Lastly, looking at the Japanese and English sides of his website, what are the main differences in the following:
- Puffer Fish knife
- Squid knife
- Ikasaki knife
- Petty knife
- short Sujihiki knife
Shipping costs suck - but it's a valuable service that needs to be paid for. Whether its rolled in to the cost of the product and labelled "free shipping" or left for the customer to pay is largely irrelevant to me. Given that their primary business model is not selling direct to overseas individuals I'm guessing that finding ways to getting overseas shipping costs down is not high on their priority list.

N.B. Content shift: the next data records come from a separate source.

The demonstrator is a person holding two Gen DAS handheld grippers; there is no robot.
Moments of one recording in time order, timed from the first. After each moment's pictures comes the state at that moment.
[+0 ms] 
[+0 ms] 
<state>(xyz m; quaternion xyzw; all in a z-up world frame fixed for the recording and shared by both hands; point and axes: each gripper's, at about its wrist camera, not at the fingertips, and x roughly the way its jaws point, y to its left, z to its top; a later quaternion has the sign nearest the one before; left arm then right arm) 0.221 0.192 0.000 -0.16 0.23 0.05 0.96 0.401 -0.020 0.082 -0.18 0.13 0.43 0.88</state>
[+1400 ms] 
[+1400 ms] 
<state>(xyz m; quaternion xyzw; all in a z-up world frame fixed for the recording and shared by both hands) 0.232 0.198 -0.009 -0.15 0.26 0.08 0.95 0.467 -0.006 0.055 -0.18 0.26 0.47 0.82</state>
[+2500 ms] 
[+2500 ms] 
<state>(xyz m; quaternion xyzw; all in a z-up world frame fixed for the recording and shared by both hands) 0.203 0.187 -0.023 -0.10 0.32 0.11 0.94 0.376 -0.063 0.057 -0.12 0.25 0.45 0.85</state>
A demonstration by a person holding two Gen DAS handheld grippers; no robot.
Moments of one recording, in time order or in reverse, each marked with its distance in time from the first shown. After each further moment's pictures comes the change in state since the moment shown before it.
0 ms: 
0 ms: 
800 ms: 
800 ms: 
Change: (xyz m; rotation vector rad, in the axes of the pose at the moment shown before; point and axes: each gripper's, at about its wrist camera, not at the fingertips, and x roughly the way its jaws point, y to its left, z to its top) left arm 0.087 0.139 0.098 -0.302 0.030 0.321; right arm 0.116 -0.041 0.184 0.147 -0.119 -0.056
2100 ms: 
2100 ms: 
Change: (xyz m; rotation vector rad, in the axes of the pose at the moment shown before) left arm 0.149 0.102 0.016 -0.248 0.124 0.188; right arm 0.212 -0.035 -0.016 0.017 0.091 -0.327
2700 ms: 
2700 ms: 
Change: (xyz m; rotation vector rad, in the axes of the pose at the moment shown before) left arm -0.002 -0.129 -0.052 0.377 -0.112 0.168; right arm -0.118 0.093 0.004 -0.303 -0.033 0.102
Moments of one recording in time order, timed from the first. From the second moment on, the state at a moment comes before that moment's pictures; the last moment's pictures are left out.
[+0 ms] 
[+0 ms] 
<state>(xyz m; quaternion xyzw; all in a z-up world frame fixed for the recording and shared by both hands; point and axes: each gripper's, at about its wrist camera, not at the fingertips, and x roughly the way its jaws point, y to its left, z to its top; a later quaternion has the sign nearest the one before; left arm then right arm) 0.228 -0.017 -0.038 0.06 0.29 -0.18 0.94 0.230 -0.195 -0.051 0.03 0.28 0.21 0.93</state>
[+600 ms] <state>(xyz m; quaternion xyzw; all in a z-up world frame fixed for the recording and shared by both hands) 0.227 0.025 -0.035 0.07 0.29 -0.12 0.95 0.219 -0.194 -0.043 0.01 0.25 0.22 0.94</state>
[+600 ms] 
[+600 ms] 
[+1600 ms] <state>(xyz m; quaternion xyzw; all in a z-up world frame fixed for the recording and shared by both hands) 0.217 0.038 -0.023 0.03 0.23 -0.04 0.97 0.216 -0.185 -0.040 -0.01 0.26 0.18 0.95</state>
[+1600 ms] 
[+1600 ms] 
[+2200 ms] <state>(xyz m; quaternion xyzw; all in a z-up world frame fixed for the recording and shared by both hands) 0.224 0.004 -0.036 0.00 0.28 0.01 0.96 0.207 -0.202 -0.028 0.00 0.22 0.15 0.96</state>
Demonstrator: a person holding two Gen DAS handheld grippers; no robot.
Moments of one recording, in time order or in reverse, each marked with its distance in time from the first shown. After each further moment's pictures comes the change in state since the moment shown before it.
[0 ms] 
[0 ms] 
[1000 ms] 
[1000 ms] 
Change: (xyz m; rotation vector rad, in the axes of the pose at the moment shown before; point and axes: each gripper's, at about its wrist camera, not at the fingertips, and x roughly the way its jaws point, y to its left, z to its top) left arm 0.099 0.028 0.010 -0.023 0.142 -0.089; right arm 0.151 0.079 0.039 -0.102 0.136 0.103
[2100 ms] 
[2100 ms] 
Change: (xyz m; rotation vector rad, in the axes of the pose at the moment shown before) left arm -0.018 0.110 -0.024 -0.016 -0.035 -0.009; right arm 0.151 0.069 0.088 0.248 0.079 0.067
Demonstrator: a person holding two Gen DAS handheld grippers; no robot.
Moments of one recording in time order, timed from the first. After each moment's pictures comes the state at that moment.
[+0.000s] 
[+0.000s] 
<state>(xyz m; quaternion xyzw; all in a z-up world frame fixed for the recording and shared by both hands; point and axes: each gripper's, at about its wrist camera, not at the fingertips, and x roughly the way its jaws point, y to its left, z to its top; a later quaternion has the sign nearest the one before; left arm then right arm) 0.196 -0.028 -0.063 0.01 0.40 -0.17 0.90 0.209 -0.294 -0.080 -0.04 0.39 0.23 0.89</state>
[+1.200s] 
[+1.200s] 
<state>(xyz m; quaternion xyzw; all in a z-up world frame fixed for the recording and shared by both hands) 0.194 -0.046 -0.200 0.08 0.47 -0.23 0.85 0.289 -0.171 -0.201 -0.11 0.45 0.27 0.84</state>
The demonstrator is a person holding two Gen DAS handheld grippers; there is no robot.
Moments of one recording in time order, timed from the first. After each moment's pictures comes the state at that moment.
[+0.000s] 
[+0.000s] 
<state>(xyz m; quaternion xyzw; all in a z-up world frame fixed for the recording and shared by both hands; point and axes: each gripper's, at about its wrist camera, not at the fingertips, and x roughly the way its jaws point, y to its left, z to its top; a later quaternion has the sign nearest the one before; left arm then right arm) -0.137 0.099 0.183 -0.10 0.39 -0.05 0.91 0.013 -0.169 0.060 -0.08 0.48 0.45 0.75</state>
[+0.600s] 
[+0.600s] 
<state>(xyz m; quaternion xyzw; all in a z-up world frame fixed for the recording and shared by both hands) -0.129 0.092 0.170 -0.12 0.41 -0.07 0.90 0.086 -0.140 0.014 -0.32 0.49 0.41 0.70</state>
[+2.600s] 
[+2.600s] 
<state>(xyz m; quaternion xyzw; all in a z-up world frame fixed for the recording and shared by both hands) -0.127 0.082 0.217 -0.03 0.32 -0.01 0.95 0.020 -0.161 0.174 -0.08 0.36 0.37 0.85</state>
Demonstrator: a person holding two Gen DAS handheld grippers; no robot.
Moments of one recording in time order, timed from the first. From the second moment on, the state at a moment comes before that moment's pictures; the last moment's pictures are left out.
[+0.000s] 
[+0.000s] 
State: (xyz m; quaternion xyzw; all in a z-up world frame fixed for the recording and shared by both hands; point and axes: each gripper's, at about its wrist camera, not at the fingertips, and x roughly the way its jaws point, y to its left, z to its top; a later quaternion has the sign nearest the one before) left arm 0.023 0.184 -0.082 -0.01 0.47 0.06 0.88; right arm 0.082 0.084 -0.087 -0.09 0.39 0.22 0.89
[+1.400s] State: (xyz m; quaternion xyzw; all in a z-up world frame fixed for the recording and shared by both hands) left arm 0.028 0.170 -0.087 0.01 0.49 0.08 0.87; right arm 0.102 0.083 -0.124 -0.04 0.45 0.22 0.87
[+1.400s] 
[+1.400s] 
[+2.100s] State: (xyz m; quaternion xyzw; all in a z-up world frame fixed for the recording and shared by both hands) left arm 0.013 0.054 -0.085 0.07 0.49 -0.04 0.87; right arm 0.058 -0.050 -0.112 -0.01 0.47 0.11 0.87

That being said to answer the above question because I have used most of these from Heiji:
- fugubiki (puffer fish knife) - basically thin yanagiba. Single bevel. Not recommended unless you regularly thinly slice pufferfish. Have used fugubiki, but not from Heiji.
- ikasaki (squid knife) - small single bevel. Basically single bevel petty. As one would guess it's commonly used in bulk squid processing. I like using one of these as an all-arounder in my home kitchen, but I cook mostly Japanese food and I like single bevels. Not great for most western petty uses.
- petty knife - one of my favorite petties! double bevel. I use this one almost every day at work. It's durable, sharp, and fun.
- Short sujihiki - longer version of the petty. Double bevel. Others on here use sujihiki more than me, so someone else can chime in here.